Patti Good, founder of My Birth My Choice, a group that promotes making empowered birth choices, says “the fear of being sued or not being able to pay for your medical insurance is not a valid reason to suggest C-sections for mothers who are able to and want to deliver vaginally”.
“The system may be against doctors, but this should not become the burden of their patients,” she says.
Doctors are obliged to disclose the risks and benefits of C-sections and vaginal births to their patients, so that they can make an informed decision while exercising their right to choose between the two options.
WATCH: Caesarian section or vaginal birth, which is best for you?
The chances of complications arising during an elective C-section are four to eight times lower than when one has an emergency C-section, says Swart. A prolonged labour or complication during labour often results in an emergency Caesarean section.
Not all C–sections result in a safe delivery for mothers and babies. A 2011-2013 report commissioned by the health department, titled Saving Mothers, says bleeding during or after a Caesarean section was responsible for a third of the maternal deaths that took place in South Africa’s public health sector. Many women died as a result of poor surgical skills in some hospitals, a delay in recognising internal bleeding and nurses and doctors responding too late to a mother’s deteriorating vital signs.
South African c-section rates rocket
In public facilities, most Caesarean sections are performed in district or regional hospitals, according to the department of health’s 2012-2013 Saving Babies report. There are 42 regional hospitals in South Africa and they each perform an average of four Caesarean sections a day. The 188 district hospitals each perform one Caesarean section a day for an average of 2 000 births each year.
“The rate at which a hospital performs C-section births depends on what kind of hospital it is. For example, our Caesarean section rate at Steve Biko Academic Hospital is way above 50%, which is expected because it is a level-three hospital where lots of complicated cases are referred,” says Swart.
The World Health Organisation says national Caesarean section rates higher than 10% do not reduce maternal and newborn deaths. The C-section rate in South Africa’s private hospitals is almost seven times higher than this.
Good says the high Caesarean section rate in South Africa is because women are not informed enough about different birthing options and gynaecologists do what is most convenient for them.

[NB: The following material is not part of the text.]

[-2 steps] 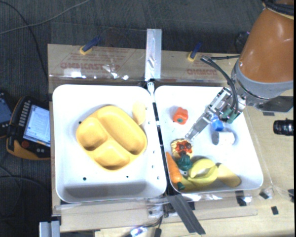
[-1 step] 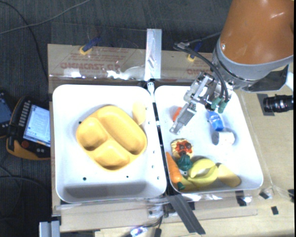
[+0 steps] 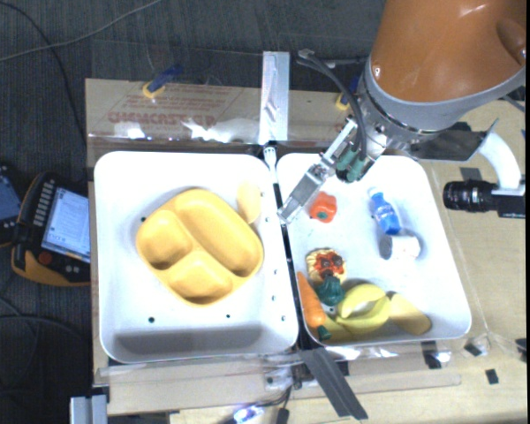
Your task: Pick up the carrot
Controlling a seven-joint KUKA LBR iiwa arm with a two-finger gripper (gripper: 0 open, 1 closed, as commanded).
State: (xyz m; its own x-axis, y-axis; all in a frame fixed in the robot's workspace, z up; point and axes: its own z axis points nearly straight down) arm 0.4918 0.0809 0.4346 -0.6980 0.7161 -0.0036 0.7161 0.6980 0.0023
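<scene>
- The gripper (image 3: 311, 188) is hanging over the right bin (image 3: 442, 237), upper middle of frame; whether open or closed, I cannot tell
- The carrot (image 3: 310, 306) is lying low, wedged against that bin's left wall beside the banana (image 3: 371, 306), awkward to reach

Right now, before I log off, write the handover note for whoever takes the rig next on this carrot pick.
Gripper: over the upper left of the right bin, near the divider; nothing shows between its fingers, and whether they are open or shut cannot be told.
Carrot: lying along the right bin's left wall near the lower corner, beside the banana, apart from the gripper.
Left bin holds a yellow sectioned tray.
Done: nothing; the carrot is not grasped.
Left: move down the bin to the carrot, grasp, lift.
</scene>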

“Every woman has to have a gynaecologist but can have additional support in the form of an independent midwife or doula … Mothers need to acknowledge that their physical needs are the responsibility of their gynaecologists, but their emotional and mental needs should be taken care of by themselves or having an independent midwife or doula.”
A woman’s choice
Six years after the birth of her daughter, Van Wyk is watching her draw a picture of a dolphin.
She says the painkillers her doctor prescribed helped her cope with the pain of the surgery. Although she could not drive for six weeks, she was able to lift her baby by herself after being discharged.
“If I could go back, I would do it again,” she says and passes a crayon to her daughter.
Good says doctors must take the emotional and medical wellbeing of pregnant women into account.
Ultimately, it is about what the mother thinks is best for her and her baby.
“It is not about Caesarean section birth versus natural birth. It is about hiring a practitioner who supports your choices, then becomes key to having a better birth. This is also about making sure that there is enough information for mothers, so that they are informed when they make this choice.”